Apache Hive is a data warehouse infrastructure built on top of Hadoop which allows querying and managing large datasets residing in distributed storage. It provides an SQL-like language called as HiveQL with schema on read and transparently converts queries to map reduce, tez or spark jobs. All these execution engines run on Hadoop YARN. The HiveQL language also allows traditional map/reduce programmers simple extensions for plugging in custom mappers and reducers when it is inconvenient or inefficient to express this logic in HiveQL.
Some of the features of Hive are –
- It provides indexes to accelerate queries, including bitmap indexing.
- It supports different storage types – pain text, RCFile, HBase, ORC etc.
- It operates on compressed data stored on HDFS.
- Built-in functions which has date, string and other data operations.
- It allows users to write their own functionality using User Defined Functions (UDFs).
- Like traditional databases, Hive has database and tables.
- The tables in Hive are similar to the table in a relational database and data units are organized from larger to more granular units. Databases have tables which are made up of partitions.
- Within a particular database, data in the tables is serialized and each table has a corresponding Hadoop Distributed File System (HDFS) directory. Each table can be sub-divided into partitions that determine how data is distributed within sub-directories of the table directory.
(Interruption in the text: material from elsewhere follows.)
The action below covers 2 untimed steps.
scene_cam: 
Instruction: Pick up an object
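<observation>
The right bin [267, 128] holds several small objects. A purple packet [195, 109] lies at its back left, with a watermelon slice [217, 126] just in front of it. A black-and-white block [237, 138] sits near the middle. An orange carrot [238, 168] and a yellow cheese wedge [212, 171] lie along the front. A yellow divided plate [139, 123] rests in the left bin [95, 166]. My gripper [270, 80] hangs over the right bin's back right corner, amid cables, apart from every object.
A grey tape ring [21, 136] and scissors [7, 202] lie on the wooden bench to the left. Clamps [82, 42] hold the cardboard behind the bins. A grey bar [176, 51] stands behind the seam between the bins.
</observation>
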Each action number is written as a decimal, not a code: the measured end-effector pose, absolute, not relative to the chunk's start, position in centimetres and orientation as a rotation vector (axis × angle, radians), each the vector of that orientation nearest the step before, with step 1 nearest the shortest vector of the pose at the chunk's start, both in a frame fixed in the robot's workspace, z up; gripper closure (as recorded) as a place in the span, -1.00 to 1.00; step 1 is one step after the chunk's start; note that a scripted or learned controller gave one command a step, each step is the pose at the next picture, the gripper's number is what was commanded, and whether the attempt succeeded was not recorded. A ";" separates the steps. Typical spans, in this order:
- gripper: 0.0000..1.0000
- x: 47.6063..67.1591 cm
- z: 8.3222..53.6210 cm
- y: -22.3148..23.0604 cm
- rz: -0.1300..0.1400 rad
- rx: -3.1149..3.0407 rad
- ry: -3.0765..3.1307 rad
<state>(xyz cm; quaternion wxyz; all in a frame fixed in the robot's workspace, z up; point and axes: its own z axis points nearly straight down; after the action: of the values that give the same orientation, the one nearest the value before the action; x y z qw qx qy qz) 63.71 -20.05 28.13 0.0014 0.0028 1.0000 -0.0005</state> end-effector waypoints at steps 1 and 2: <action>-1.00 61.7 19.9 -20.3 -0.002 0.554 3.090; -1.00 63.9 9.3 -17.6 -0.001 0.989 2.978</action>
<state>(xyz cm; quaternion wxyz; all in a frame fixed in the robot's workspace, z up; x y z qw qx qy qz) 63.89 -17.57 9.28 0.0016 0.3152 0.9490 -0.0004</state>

Data within partitions can be further broken down into buckets.
- Hive supports all the common primitive data formats such as BIGINT, BINARY, BOOLEAN, CHAR, DECIMAL, DOUBLE, FLOAT, INT, SMALLINT, STRING, TIMESTAMP, and TINYINT. In addition, analysts can combine primitive data types to form complex data types, such as structs, maps and arrays.
- Hive supports overwriting or appending data.
- Hive is scalable and extensible.
- It works with traditional data integration and data analytics tools.
- The queries are fast even over large data sets.